# [ACTION ITEM]
Once you find the line with "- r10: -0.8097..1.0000" in the data that follows, repeat it and every line after it exactly, through the line with "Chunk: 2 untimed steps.".

# [MATERIALS PROVIDED]
====

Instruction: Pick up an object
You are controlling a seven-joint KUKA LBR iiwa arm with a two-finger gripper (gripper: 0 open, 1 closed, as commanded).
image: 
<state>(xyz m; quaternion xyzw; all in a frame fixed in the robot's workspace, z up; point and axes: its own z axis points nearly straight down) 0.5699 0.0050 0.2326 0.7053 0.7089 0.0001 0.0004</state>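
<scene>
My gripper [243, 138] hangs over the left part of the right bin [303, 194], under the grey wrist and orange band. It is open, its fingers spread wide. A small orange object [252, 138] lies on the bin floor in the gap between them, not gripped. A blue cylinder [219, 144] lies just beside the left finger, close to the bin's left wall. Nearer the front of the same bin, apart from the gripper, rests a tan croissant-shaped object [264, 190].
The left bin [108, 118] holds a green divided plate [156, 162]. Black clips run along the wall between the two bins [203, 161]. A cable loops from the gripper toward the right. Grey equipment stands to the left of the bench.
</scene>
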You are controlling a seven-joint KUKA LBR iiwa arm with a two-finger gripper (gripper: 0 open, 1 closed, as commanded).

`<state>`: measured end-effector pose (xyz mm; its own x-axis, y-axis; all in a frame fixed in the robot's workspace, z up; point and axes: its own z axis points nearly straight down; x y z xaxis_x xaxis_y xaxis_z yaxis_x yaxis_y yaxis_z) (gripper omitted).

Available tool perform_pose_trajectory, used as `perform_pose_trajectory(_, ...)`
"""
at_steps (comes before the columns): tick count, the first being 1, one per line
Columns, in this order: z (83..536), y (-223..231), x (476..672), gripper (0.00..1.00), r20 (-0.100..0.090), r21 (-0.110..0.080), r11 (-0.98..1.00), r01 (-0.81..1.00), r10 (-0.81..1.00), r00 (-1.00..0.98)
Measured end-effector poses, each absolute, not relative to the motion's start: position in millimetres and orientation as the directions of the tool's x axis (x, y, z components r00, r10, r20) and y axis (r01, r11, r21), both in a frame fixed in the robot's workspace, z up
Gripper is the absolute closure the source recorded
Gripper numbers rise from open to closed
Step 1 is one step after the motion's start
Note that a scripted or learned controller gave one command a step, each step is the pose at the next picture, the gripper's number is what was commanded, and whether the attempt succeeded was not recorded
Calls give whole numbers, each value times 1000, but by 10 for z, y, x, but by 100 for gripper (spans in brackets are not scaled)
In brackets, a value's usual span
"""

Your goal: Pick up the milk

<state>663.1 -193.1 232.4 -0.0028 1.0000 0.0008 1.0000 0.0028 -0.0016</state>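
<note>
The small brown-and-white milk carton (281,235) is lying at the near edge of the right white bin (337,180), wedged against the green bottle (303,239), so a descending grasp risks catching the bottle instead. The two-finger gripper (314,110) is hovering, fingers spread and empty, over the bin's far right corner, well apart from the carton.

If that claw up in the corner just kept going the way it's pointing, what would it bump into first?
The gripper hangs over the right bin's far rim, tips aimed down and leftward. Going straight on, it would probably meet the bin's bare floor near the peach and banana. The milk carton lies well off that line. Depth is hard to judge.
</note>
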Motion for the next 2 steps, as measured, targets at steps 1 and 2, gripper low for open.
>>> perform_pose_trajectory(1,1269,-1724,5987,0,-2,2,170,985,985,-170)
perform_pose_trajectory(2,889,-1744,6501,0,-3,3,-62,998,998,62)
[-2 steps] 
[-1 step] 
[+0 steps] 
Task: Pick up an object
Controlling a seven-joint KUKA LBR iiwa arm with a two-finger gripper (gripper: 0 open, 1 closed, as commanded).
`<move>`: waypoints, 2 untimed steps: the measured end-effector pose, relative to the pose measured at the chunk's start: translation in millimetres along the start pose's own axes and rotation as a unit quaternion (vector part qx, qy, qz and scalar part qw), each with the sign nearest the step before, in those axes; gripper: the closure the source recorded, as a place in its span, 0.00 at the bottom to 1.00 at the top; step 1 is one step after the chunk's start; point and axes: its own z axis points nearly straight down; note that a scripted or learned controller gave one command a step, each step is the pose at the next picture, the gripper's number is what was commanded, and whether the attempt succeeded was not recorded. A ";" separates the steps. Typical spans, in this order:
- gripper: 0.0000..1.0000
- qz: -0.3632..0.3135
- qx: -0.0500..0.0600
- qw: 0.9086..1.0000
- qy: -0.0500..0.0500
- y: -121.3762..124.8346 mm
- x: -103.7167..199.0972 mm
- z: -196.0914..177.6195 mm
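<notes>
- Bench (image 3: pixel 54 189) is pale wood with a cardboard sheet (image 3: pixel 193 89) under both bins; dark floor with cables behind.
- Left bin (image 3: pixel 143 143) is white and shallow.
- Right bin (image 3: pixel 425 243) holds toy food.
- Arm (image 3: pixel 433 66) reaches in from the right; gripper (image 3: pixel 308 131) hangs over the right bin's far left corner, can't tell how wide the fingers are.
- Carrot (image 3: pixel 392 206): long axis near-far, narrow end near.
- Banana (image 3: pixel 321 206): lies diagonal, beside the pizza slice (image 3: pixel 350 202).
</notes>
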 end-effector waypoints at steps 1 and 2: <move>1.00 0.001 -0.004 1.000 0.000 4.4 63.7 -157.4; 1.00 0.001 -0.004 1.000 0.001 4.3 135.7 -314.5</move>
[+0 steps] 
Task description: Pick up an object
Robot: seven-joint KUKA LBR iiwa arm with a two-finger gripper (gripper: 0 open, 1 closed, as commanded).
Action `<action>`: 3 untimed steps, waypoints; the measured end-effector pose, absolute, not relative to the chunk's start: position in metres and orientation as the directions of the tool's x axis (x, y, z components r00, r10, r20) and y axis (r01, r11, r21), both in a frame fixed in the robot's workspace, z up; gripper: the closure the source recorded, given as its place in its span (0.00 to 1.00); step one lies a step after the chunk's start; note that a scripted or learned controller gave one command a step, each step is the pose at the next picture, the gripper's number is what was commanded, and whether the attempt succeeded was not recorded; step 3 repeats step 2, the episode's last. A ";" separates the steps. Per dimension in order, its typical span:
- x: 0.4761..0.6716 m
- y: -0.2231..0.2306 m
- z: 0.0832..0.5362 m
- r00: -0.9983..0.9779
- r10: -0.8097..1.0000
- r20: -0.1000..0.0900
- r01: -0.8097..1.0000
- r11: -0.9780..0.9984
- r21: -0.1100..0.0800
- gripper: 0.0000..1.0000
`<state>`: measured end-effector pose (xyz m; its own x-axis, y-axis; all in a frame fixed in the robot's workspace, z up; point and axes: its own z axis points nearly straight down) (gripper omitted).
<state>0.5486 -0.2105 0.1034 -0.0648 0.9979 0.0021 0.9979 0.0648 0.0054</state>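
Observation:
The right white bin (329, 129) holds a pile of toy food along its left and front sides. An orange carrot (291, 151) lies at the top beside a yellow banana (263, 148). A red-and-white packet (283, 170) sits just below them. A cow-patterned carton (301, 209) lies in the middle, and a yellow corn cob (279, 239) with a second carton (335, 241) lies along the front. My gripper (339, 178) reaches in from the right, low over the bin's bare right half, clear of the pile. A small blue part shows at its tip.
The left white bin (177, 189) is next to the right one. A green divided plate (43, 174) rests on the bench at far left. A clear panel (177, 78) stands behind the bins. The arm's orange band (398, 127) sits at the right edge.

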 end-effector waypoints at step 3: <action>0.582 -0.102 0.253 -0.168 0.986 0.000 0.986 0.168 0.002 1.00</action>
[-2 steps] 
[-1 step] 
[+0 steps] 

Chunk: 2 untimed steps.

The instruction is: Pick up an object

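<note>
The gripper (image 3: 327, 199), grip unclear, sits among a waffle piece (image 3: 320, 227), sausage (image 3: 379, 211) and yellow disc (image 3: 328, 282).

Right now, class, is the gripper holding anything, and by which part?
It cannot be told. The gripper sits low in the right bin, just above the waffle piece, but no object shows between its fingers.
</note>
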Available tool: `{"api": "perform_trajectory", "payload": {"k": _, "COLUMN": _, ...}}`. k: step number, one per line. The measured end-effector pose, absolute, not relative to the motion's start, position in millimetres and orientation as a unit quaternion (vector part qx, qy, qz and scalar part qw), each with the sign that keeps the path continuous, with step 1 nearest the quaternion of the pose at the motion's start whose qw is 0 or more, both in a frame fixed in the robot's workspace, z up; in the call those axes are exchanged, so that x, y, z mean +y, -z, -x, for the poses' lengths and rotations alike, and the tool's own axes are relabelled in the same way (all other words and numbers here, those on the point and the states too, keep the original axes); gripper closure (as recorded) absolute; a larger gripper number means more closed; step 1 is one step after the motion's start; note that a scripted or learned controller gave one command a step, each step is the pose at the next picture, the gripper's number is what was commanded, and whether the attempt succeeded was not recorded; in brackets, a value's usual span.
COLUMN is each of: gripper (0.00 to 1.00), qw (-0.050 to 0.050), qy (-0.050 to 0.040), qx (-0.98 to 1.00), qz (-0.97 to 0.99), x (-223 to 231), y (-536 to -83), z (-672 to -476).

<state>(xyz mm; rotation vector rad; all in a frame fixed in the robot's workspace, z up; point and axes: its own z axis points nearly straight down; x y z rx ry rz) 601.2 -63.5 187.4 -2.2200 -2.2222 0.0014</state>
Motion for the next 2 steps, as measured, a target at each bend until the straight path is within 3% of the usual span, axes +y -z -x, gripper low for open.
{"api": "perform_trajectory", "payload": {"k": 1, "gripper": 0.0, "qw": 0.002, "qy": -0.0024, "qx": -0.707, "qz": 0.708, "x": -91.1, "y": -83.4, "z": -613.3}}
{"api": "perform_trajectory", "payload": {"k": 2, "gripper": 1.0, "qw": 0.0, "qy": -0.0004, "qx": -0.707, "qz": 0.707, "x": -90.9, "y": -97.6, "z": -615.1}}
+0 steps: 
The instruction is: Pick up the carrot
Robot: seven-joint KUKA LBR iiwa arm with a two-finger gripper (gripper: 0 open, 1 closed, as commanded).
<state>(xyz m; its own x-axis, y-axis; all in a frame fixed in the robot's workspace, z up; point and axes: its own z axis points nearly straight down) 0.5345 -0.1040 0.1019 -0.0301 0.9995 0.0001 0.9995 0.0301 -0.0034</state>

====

# [OUTPUT FOR THIS EXERCISE]
- r10: -0.8097..1.0000
- r20: -0.1000..0.0900
- r01: -0.8097..1.0000
- r11: -0.9780..0.9984
- r21: -0.1100..0.0800
- gripper: 0.0000..1.0000
`<state>`: measured end-effector pose (xyz m; its own x-axis, y-axis; all in a frame fixed in the robot's workspace, z up; point and axes: its own z axis points nearly straight down) (gripper omitted).
<state>0.5486 -0.2105 0.1034 -0.0648 0.9979 0.0021 0.9979 0.0648 0.0054</state>
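Observation:
The right white bin (329, 129) holds a pile of toy food along its left and front sides. An orange carrot (291, 151) lies at the top beside a yellow banana (263, 148). A red-and-white packet (283, 170) sits just below them. A cow-patterned carton (301, 209) lies in the middle, and a yellow corn cob (279, 239) with a second carton (335, 241) lies along the front. My gripper (339, 178) reaches in from the right, low over the bin's bare right half, clear of the pile. A small blue part shows at its tip.
The left white bin (177, 189) is next to the right one. A green divided plate (43, 174) rests on the bench at far left. A clear panel (177, 78) stands behind the bins. The arm's orange band (398, 127) sits at the right edge.
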
 end-effector waypoints at step 3: <action>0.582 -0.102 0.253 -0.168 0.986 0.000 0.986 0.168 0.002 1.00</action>
[-2 steps] 
[-1 step] 
[+0 steps] 

Chunk: 2 untimed steps.

No other output is expected for this exercise.